Araştırmanın amaçları doğrultusunda, hastalar ameliyattan önceki iki ay içinde opioid kullanmamışlarsa veya işlemlerinden yedi günden daha az bir süre opioid kullanmışlarsa, opioid olmayan kullanıcılar olarak kabul edildi.
Yarım milyondan fazla hastanın yüzde 0,6'sı veya 5,906'sı bağımlılık geliştirdi, istismar belirtileri gösterdi veya ölümcül olmayan bir aşırı doz yaşadı - topluca opioid kötüye kullanımı olarak tanımlandı. Yanlış kullanım teşhislerinin üçte biri ameliyattan sonraki bir yıl içinde ortaya çıktı.

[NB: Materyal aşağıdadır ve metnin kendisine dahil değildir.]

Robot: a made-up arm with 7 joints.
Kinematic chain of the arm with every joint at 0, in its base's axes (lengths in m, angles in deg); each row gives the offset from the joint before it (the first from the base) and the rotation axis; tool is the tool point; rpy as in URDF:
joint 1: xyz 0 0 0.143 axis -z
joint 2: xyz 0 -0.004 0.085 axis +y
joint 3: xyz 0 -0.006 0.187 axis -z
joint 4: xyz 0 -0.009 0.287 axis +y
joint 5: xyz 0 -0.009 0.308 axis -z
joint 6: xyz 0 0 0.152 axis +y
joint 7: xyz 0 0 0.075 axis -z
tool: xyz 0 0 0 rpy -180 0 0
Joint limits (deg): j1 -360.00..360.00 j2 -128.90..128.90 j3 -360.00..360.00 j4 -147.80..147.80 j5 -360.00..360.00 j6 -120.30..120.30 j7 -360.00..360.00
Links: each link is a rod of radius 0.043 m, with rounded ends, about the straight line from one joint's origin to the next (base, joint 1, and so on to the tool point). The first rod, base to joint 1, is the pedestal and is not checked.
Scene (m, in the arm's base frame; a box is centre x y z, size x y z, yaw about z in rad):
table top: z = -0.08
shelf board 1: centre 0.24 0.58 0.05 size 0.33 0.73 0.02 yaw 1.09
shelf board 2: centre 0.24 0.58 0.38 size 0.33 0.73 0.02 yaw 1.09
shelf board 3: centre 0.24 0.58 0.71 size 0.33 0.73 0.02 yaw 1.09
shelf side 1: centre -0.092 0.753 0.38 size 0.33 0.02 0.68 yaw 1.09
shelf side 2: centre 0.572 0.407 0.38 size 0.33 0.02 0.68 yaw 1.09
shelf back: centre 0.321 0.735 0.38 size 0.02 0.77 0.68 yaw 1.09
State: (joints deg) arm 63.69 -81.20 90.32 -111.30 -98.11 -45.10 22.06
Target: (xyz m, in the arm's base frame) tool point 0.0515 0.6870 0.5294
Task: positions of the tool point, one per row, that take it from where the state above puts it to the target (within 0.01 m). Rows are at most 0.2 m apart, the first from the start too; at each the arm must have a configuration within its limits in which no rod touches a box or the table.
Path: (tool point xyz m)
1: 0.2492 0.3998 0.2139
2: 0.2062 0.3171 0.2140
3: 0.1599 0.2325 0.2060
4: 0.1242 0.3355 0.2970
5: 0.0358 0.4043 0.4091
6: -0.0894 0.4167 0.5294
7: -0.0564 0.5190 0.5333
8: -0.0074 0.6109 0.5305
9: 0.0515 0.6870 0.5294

Her hafta ek opioid kullanımı bağımlılık, kötüye kullanım veya aşırı doz riskini yüzde 20 artırdı. Analiz, ilk yeniden doldurmanın riski iki katından fazla artırmasıyla riski yüzde 44 artırdığını gösterdi.

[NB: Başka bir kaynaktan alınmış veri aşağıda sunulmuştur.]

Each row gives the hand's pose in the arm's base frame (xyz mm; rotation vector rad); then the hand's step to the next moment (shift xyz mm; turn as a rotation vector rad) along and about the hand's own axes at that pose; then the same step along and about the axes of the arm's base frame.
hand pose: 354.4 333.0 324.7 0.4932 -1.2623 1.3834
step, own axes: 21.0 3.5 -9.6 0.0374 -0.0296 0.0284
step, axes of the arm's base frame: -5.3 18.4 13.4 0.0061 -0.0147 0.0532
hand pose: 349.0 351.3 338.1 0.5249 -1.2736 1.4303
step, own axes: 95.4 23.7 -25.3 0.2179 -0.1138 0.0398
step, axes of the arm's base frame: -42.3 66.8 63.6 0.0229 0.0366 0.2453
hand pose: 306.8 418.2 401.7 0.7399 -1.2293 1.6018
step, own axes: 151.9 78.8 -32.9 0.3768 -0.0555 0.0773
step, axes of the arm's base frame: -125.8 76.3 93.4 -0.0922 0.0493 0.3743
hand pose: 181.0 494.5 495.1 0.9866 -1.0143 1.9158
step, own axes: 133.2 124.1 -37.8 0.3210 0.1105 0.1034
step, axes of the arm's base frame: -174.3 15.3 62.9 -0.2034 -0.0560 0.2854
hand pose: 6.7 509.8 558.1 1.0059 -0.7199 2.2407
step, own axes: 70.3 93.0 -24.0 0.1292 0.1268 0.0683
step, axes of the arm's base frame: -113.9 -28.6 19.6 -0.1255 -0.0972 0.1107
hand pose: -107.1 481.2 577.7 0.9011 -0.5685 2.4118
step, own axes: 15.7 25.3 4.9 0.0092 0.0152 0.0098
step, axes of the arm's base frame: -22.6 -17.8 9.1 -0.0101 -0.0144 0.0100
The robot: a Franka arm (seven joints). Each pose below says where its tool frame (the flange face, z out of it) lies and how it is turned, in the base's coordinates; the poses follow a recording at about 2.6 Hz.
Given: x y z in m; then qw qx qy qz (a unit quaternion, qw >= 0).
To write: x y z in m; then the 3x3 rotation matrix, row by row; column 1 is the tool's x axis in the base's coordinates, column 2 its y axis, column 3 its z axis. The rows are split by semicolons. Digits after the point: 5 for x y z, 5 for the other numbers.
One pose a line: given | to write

Analiz, aksine, dozajın çok daha küçük bir rol oynadığını gösterdi. Aslında, araştırmacılar, opioidleri kısa süreler için (iki hafta veya daha az) alan kişilerde, iki kat daha yüksek dozlarda hastalar arasında bile kötüye kullanım riskinin daha yüksek olmadığını belirtti.

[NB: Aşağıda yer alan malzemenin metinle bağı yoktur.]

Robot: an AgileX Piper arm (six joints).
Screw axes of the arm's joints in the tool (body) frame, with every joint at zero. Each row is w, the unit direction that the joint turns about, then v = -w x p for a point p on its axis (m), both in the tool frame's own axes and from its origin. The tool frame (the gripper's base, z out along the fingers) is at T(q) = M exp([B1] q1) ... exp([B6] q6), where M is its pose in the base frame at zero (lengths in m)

Bununla birlikte, ekip, daha yüksek dozun, opioidleri dokuz hafta veya daha uzun süre kullananlarda riski önemli ölçüde artırdığını, bu bulgu, uzun vadeli kullanıcılar arasında süre ve dozajın güçlü bir şekilde birleştiğini öne sürdüğünü söyledi.
Opioid ağrı yönetimine ilişkin mevcut kılavuzlar, belirli hasta popülasyonlarına hitap etmemektedir. Bununla birlikte yeni bulgular, klinik bağlamın önemli olduğunu ve opioid karar vermenin bağlama göre değişmesi gerektiğini göstermektedir.
Isaac Kohane, MD, Ph.D., "Doktorlar olarak, her opioid reçetesiyle ilgili bir ikilemle karşı karşıyayız, bu nedenle, kötüye kullanımı etkileyen faktörler de dahil olmak üzere, opioid ağrı yönetiminin risklerini ve faydalarını ameliyattan hemen sonra nasıl tartacağımız konusunda daha incelikli bir anlayışa ihtiyacımız var" dedi. .D., Çalışmanın kıdemli yazarlarından.
"Bu sonuçlar çok ihtiyaç duyulan netliği sağlıyor."